• WHAT YOU HAVE TO DO: Scan the entries below for the word "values" and copy every line in which it occurs.

[Dataset items]
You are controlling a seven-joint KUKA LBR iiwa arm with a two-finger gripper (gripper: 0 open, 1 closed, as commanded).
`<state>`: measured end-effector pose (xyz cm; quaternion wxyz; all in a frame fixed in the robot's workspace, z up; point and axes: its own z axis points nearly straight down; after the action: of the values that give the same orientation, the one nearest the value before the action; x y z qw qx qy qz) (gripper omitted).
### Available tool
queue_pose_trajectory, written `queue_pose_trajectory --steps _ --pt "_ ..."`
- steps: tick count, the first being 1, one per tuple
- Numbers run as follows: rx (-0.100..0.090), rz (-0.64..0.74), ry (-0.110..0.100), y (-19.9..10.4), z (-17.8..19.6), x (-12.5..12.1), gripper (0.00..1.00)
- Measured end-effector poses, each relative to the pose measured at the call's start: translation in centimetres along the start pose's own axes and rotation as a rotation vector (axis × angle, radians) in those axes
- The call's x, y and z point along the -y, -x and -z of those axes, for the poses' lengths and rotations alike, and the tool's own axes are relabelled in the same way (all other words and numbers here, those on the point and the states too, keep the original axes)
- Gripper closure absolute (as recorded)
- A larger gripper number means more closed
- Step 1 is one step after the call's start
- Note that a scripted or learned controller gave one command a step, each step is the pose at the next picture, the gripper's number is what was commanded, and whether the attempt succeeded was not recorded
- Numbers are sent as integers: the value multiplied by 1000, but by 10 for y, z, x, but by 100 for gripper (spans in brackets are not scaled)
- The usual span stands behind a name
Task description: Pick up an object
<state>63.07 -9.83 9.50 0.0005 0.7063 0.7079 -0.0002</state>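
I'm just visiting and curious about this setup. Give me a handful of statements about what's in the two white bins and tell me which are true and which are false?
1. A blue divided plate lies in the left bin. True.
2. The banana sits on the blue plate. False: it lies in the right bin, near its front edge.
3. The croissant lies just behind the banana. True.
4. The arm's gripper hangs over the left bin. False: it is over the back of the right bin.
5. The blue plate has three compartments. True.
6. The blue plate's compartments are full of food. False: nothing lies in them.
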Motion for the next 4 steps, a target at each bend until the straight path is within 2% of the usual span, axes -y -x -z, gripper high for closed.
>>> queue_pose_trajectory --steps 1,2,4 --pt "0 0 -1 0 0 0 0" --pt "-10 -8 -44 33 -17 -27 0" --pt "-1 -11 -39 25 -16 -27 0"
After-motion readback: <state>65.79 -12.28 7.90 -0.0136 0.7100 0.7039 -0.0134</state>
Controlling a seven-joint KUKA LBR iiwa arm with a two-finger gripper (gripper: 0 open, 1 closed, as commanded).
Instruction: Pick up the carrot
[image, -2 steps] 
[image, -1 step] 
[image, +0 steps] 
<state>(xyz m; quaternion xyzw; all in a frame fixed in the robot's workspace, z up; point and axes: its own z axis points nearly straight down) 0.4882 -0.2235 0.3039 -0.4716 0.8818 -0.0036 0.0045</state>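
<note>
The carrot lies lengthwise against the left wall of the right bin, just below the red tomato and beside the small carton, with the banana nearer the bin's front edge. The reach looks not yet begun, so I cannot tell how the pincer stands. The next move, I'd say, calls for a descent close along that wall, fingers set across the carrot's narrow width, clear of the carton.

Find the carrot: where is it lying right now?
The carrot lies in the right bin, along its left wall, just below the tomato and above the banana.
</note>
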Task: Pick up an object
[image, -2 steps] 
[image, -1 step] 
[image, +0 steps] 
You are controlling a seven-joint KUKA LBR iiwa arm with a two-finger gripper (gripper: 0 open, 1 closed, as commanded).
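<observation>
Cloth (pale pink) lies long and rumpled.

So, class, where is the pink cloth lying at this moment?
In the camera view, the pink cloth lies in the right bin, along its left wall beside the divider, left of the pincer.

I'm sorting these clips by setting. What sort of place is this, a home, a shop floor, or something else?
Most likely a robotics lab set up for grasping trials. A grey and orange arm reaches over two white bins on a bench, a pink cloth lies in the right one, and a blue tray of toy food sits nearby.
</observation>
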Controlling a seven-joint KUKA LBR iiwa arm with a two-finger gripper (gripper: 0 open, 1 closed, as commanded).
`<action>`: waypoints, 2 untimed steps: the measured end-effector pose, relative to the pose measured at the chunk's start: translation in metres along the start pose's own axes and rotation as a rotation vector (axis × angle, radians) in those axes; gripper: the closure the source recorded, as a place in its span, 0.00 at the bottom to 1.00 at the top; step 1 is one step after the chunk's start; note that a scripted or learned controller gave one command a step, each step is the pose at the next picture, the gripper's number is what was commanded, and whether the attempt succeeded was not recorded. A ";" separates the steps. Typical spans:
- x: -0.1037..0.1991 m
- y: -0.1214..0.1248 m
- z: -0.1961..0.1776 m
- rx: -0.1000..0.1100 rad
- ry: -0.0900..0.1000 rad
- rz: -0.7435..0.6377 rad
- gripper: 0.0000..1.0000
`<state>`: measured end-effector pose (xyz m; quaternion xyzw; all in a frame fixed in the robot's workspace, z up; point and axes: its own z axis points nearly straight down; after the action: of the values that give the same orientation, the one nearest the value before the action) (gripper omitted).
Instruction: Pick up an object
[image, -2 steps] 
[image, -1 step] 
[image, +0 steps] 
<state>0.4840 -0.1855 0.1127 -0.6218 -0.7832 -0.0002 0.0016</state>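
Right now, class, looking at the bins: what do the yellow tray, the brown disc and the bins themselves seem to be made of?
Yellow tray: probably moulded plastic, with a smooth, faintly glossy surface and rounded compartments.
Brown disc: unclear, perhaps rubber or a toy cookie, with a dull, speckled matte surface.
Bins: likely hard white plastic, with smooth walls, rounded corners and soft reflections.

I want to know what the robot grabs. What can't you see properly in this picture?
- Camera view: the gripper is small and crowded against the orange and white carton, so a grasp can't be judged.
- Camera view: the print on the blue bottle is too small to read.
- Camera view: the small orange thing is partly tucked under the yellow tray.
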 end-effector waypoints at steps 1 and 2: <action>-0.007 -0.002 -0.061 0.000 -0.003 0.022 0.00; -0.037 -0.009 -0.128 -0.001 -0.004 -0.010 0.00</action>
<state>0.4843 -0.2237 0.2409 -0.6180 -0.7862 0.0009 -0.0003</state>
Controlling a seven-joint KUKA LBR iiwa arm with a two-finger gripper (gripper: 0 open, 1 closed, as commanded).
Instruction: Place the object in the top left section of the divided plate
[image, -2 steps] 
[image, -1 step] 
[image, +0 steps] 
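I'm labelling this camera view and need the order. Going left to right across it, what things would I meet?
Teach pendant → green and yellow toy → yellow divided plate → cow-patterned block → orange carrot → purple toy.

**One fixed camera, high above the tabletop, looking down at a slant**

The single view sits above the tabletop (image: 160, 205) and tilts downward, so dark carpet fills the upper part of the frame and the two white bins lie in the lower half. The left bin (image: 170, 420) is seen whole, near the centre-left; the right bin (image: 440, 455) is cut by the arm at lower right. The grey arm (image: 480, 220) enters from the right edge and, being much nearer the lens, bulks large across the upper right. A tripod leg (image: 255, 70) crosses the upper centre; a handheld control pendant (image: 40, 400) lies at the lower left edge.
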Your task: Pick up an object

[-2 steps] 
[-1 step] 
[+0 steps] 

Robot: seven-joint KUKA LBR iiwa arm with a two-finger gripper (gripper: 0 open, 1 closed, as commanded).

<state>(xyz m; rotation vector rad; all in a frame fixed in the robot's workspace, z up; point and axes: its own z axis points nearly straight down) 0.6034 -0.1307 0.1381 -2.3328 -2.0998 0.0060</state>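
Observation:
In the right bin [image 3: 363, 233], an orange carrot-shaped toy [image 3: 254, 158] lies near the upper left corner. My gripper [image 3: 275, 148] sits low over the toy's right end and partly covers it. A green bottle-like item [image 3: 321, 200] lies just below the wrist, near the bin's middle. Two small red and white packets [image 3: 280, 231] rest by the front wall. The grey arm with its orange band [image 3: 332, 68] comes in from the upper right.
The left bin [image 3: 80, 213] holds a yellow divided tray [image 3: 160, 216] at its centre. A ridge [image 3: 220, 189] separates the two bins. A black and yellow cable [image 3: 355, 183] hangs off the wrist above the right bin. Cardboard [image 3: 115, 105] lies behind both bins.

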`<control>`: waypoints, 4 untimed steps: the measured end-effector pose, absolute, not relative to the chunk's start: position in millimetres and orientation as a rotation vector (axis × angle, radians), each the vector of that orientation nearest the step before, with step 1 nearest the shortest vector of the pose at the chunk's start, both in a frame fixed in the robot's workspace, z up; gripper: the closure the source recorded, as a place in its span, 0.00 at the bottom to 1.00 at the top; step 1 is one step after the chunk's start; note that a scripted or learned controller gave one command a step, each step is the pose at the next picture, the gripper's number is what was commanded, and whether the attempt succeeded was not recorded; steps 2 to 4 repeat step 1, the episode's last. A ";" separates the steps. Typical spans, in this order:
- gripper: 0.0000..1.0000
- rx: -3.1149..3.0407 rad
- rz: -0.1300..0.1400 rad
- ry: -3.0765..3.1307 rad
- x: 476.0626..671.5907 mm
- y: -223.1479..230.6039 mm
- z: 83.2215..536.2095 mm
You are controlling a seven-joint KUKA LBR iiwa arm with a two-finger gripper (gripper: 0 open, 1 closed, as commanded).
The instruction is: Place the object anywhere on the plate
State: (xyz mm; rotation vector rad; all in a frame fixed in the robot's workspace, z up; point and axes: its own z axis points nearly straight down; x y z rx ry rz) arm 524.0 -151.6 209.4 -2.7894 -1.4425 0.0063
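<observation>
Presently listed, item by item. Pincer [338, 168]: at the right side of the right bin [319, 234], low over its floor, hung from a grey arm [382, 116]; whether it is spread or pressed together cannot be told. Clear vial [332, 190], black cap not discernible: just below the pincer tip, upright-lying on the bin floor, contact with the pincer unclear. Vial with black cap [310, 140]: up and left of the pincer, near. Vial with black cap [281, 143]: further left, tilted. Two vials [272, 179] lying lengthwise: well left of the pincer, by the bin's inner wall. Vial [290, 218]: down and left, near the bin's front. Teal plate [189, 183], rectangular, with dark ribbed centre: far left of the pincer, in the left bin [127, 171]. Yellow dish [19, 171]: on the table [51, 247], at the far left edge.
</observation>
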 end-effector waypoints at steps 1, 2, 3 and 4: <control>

• OUTPUT OF THE TASK:
`<state>`: measured end-effector pose (xyz cm; quaternion wxyz; all in a frame fixed in the robot's workspace, z up; point and axes: its own z axis points nearly straight down; after the action: of the values that give the same orientation, the one nearest the value before the action; x y z qw qx qy qz) (gripper omitted).
`<state>`: measured end-effector pose (xyz m; quaternion xyzw; all in a frame fixed in the robot's workspace, z up; point and axes: its own z axis points nearly straight down; after the action: of the values that give the same orientation, the one nearest the value before the action) (gripper omitted).

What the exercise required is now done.